WHAT YOU ARE ASKED TO DO: Copy every line of the entries that has the string "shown" in it.

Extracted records

========

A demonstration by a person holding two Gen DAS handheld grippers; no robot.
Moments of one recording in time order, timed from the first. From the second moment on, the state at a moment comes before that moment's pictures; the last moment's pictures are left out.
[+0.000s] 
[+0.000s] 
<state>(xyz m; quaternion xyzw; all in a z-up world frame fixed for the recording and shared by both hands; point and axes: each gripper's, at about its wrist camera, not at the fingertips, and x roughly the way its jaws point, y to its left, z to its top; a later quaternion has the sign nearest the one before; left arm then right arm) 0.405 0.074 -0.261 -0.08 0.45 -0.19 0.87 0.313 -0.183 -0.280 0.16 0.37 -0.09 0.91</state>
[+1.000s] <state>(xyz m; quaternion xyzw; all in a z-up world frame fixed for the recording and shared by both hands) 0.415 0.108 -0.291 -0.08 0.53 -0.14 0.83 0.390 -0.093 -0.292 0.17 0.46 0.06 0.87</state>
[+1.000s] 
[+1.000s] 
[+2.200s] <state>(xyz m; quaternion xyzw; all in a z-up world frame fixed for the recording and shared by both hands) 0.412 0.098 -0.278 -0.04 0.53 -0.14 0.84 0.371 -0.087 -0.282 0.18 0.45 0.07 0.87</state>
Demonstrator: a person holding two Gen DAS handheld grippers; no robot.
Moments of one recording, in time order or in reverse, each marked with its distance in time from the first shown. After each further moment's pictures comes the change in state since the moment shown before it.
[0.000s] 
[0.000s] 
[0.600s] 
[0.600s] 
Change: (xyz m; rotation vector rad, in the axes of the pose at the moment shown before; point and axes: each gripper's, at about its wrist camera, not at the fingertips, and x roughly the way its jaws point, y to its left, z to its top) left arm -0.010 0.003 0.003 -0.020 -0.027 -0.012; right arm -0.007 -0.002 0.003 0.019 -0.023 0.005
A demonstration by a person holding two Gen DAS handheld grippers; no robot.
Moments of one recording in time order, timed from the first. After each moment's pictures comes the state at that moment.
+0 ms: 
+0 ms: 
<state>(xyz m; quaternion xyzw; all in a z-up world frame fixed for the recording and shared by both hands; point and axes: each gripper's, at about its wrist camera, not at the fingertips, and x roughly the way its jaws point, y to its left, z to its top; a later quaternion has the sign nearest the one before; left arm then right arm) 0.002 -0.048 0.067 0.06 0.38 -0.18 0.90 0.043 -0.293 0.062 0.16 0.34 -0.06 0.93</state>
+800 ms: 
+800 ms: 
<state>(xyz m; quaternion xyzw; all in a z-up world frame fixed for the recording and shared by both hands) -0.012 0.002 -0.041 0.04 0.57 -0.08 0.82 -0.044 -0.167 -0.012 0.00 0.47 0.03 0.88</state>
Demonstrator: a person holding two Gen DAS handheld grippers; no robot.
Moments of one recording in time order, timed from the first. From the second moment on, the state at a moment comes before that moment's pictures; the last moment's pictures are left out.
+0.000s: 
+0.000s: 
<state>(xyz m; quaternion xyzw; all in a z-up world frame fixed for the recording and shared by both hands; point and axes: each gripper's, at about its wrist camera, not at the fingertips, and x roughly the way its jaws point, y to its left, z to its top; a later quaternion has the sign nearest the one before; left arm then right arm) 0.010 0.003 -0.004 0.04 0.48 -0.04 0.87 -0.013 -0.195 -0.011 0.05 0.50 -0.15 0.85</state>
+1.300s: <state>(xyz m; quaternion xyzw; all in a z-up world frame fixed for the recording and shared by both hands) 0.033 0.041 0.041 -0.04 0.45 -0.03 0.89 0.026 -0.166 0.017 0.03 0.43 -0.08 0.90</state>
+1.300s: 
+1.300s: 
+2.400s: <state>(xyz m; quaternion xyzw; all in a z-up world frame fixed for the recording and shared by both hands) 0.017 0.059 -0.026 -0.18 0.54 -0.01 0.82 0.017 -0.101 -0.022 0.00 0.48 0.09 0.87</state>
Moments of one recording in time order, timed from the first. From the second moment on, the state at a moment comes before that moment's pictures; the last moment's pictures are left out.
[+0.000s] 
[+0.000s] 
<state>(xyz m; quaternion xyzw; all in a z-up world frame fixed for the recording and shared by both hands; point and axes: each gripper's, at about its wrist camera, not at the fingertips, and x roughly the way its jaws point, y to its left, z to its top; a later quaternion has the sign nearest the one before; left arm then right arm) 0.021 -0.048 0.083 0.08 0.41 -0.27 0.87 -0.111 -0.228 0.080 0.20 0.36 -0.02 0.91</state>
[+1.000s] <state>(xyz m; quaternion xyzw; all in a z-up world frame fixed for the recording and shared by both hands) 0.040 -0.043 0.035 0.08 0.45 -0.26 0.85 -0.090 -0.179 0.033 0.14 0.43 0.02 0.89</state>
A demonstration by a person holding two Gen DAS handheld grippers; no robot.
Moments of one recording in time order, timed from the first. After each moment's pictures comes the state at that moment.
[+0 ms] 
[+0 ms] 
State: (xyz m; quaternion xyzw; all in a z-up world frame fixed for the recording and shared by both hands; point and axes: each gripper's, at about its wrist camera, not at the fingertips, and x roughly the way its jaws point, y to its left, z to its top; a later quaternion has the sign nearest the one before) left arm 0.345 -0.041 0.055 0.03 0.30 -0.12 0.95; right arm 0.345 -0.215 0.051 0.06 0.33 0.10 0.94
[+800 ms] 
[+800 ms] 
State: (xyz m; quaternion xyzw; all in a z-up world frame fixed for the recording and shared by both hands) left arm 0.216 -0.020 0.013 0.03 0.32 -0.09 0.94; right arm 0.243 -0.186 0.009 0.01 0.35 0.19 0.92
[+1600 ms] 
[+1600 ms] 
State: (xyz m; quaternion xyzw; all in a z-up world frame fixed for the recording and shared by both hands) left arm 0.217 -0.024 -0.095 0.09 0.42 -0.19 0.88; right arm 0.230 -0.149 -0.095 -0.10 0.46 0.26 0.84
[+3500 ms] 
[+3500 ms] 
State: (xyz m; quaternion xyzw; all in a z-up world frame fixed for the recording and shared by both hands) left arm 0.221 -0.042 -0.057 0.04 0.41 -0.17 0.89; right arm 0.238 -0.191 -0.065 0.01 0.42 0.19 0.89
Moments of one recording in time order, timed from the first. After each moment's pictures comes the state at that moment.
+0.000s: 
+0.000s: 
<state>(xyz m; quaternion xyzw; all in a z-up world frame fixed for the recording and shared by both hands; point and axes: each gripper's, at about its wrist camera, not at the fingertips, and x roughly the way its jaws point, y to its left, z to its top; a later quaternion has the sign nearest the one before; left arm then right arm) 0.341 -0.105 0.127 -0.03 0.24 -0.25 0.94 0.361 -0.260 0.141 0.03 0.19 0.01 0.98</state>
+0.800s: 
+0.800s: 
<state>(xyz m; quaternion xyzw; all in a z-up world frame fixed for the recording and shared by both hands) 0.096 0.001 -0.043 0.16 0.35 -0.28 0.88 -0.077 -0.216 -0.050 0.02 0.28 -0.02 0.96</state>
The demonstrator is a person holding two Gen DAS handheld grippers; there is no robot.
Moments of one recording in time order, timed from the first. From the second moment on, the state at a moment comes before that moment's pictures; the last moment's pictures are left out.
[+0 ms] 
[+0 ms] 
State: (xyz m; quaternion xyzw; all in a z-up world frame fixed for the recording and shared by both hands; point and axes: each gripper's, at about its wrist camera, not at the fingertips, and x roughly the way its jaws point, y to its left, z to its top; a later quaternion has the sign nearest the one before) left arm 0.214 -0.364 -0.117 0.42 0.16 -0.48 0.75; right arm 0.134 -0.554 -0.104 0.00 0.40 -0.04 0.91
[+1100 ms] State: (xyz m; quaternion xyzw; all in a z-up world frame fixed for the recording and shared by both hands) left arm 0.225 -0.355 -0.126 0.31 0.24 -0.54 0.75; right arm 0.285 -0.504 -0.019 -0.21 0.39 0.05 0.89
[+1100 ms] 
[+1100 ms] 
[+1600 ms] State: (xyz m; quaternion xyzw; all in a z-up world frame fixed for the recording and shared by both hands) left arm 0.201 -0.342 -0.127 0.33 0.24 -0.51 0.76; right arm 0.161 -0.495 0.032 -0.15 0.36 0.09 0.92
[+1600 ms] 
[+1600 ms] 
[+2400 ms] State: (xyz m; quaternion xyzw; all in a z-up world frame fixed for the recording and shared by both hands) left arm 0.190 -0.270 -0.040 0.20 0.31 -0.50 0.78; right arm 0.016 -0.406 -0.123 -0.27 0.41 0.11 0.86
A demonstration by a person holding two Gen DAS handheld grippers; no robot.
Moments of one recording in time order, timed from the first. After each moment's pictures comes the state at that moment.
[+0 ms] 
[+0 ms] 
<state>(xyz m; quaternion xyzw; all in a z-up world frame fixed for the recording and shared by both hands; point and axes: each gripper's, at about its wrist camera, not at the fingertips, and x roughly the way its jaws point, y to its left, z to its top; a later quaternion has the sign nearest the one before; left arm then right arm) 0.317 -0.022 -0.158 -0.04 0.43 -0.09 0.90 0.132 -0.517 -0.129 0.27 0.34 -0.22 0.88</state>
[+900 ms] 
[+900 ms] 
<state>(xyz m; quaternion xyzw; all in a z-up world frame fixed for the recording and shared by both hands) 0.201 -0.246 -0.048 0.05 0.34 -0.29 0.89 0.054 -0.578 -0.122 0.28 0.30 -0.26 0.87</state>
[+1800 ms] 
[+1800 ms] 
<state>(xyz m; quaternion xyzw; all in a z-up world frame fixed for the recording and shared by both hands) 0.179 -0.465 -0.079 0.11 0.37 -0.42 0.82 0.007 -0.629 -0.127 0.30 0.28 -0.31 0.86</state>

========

ANSWER SPACE:
Moments of one recording, in time order or in reverse, each marked with its distance in time from the first shown. After each further moment's pictures comes the change in state since the moment shown before it.
Change: (xyz m; rotation vector rad, in the axes of the pose at the moment shown before; point and axes: each gripper's, at about its wrist camera, not at the fingertips, and x roughly the way its jaws point, y to its left, z to its top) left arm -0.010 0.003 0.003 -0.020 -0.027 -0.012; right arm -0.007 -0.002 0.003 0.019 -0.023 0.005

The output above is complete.